About this exercise:
Records follow. Pull out every line that contains "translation".
[Start of section]
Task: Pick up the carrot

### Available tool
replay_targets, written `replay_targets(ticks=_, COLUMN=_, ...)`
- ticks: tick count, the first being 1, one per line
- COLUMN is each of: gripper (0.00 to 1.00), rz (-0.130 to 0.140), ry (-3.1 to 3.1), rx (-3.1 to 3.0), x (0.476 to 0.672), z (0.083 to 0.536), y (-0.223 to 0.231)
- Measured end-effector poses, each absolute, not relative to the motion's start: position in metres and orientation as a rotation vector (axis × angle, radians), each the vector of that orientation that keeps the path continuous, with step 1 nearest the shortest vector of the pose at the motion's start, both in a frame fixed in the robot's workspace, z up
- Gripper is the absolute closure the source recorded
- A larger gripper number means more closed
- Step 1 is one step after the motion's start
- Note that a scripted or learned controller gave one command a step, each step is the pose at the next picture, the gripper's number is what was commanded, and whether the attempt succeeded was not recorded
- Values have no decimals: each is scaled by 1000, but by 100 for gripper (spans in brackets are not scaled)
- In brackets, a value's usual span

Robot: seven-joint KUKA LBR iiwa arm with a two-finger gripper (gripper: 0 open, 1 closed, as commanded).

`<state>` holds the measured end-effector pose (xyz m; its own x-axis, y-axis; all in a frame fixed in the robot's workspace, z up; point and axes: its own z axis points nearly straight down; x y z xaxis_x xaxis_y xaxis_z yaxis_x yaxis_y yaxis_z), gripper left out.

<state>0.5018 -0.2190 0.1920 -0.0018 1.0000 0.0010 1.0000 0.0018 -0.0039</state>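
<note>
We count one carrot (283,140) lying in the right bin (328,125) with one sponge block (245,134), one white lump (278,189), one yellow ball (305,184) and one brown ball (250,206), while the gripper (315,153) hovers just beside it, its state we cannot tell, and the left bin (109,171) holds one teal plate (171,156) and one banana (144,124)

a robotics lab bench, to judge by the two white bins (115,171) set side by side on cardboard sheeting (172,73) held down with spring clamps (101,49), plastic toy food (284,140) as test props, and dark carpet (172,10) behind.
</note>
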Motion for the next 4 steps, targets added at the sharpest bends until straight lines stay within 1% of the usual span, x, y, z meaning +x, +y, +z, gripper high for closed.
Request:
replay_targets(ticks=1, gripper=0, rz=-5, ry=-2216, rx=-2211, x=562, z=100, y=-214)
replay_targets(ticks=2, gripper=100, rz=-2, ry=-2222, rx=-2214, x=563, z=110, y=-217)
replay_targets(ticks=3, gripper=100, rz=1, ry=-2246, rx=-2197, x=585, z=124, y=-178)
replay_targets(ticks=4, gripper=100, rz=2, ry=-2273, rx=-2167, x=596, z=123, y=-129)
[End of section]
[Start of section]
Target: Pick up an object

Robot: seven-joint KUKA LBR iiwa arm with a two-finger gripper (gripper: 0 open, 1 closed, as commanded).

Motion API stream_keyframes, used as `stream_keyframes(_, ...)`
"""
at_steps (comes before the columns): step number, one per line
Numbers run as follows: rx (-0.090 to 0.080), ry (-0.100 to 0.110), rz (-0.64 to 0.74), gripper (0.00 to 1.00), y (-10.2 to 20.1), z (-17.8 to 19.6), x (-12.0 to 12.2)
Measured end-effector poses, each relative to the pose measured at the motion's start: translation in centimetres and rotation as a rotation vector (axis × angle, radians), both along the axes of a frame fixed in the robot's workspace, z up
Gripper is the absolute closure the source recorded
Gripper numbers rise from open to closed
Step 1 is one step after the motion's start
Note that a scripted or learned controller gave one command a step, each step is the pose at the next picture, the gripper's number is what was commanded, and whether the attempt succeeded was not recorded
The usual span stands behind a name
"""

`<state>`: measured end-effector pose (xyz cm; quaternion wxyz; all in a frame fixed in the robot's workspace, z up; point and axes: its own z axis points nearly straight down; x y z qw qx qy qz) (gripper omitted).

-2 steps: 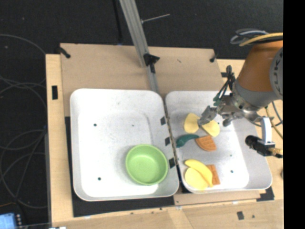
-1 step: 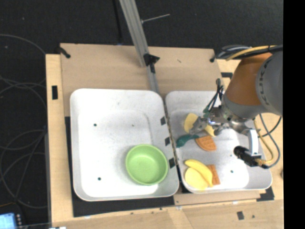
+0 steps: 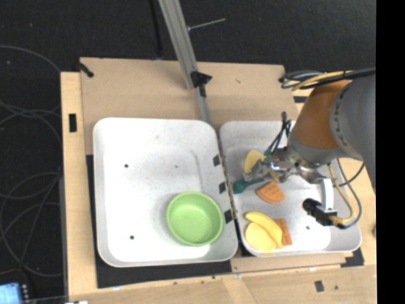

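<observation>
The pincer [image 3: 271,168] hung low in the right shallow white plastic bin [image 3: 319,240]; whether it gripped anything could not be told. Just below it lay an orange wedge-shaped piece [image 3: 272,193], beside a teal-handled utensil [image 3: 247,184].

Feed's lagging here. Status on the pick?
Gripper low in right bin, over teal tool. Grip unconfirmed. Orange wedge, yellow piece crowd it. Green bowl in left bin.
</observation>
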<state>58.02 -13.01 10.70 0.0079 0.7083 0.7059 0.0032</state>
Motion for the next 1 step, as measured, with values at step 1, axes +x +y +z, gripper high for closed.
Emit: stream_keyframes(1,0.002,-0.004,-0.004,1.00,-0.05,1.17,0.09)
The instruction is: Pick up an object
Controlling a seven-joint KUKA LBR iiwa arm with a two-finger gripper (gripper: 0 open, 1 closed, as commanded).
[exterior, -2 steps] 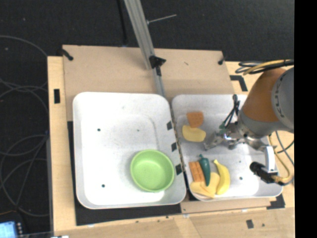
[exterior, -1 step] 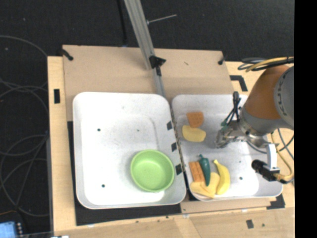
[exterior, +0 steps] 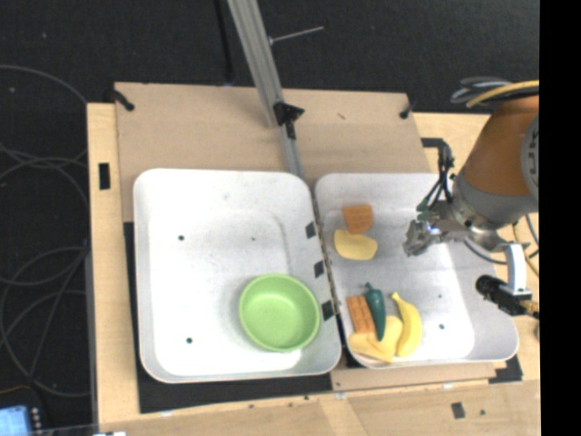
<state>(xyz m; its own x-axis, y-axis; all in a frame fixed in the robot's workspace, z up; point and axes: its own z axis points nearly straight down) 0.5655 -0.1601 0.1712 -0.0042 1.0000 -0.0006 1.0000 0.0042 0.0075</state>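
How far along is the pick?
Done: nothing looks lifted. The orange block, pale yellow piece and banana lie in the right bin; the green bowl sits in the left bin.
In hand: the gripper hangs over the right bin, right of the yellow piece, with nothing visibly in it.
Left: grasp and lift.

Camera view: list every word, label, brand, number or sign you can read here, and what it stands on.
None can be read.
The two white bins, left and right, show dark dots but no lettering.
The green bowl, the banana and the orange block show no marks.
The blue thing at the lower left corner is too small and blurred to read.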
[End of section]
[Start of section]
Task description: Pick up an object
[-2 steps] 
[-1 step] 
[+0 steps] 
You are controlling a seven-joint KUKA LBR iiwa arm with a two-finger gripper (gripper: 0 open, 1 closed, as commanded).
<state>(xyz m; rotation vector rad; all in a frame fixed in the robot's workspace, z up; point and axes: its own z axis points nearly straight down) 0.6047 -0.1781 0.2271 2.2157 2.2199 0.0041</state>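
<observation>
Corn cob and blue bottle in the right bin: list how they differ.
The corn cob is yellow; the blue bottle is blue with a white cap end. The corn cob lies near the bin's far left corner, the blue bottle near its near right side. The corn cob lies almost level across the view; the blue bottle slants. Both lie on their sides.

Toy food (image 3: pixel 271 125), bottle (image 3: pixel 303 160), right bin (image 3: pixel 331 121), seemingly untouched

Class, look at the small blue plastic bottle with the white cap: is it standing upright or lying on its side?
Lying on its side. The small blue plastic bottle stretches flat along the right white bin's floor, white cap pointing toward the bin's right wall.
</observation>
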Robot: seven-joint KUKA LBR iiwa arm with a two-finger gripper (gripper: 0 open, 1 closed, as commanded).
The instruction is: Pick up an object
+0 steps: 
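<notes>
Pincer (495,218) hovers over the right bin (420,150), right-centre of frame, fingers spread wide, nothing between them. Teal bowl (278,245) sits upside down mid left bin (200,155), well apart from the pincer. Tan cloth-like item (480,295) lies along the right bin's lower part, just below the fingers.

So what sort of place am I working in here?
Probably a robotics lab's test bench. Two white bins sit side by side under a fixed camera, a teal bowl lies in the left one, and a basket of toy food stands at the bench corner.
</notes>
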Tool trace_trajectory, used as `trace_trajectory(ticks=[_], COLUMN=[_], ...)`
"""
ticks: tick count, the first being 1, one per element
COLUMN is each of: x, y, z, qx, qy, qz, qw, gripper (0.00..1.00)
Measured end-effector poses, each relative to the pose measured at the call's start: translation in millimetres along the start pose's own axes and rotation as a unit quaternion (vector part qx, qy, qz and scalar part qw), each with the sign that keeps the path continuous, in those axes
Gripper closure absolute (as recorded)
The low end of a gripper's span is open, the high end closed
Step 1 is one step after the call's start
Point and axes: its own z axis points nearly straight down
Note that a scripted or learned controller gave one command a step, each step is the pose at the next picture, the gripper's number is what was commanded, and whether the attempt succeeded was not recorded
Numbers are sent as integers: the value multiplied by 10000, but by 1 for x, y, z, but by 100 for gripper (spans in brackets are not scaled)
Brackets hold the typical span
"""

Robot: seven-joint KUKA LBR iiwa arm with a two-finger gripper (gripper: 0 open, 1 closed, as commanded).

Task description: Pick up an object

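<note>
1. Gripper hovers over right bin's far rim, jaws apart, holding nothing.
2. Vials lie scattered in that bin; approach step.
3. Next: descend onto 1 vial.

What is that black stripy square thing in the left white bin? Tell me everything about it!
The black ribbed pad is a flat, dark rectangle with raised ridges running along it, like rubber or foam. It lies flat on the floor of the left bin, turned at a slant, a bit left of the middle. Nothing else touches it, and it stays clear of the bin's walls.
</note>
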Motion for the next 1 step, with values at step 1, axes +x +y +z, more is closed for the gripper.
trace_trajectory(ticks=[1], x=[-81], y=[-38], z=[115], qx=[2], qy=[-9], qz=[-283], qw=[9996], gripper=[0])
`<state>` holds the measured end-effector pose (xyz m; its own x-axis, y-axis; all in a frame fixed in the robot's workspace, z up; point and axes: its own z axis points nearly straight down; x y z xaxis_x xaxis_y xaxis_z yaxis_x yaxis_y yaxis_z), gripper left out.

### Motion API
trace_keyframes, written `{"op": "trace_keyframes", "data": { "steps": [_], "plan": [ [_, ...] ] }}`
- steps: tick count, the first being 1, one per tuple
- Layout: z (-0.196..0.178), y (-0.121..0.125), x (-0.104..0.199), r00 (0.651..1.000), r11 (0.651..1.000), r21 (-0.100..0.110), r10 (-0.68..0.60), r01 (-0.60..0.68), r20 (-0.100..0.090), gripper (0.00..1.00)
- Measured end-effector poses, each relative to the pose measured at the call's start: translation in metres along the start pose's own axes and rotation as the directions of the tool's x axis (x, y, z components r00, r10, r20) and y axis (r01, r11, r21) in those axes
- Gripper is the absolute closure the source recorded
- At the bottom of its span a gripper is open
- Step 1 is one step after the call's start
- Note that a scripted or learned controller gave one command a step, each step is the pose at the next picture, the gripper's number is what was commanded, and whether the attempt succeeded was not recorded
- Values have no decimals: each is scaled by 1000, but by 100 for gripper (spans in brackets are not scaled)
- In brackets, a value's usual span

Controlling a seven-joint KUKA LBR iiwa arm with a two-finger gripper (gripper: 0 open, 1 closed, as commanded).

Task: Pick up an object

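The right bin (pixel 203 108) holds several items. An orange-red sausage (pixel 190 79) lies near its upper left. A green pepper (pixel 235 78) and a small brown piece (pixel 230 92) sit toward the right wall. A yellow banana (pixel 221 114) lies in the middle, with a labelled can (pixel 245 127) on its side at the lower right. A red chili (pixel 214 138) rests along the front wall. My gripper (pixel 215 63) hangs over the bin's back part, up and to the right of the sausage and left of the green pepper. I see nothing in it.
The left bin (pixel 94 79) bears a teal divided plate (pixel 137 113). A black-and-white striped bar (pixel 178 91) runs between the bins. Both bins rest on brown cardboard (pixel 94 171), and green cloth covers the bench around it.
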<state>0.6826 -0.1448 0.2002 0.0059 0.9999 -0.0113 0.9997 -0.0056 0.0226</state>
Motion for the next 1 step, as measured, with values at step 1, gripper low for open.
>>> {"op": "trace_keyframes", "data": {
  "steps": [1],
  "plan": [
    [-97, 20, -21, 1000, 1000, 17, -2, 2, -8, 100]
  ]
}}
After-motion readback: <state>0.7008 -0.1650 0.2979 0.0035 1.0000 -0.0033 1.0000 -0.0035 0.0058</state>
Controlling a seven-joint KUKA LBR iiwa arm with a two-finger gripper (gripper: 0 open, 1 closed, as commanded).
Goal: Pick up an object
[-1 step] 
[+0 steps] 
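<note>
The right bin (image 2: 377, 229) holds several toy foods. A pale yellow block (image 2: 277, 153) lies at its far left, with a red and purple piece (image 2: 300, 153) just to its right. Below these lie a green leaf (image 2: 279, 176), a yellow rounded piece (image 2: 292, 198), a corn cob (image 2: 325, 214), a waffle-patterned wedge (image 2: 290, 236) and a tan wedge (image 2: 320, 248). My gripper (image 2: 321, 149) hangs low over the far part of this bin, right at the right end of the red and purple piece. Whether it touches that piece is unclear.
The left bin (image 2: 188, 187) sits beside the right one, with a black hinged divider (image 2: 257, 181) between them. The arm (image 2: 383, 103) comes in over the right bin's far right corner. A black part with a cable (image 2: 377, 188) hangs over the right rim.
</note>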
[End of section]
Response to this exercise:
Measured end-effector poses, each relative to the pose measured at the motion's start: translation in centimetres and rotation as a rotation vector (axis × angle, radians), both along the axes of a frame fixed in the robot's workspace, z up
Measured end-effector poses, each relative to the pose measured at the call's start: translation in millimetres along the start pose's own axes and rotation as a unit quaternion (vector part qx, qy, qz and scalar part qw), each with the sign that keeps the path continuous, in those axes
- Measured end-effector poses, each relative to the pose measured at the call's start: translation in metres along the start pose's own axes and rotation as the directions of the tool's x axis (x, y, z components r00, r10, r20) and y axis (r01, r11, r21) in those axes

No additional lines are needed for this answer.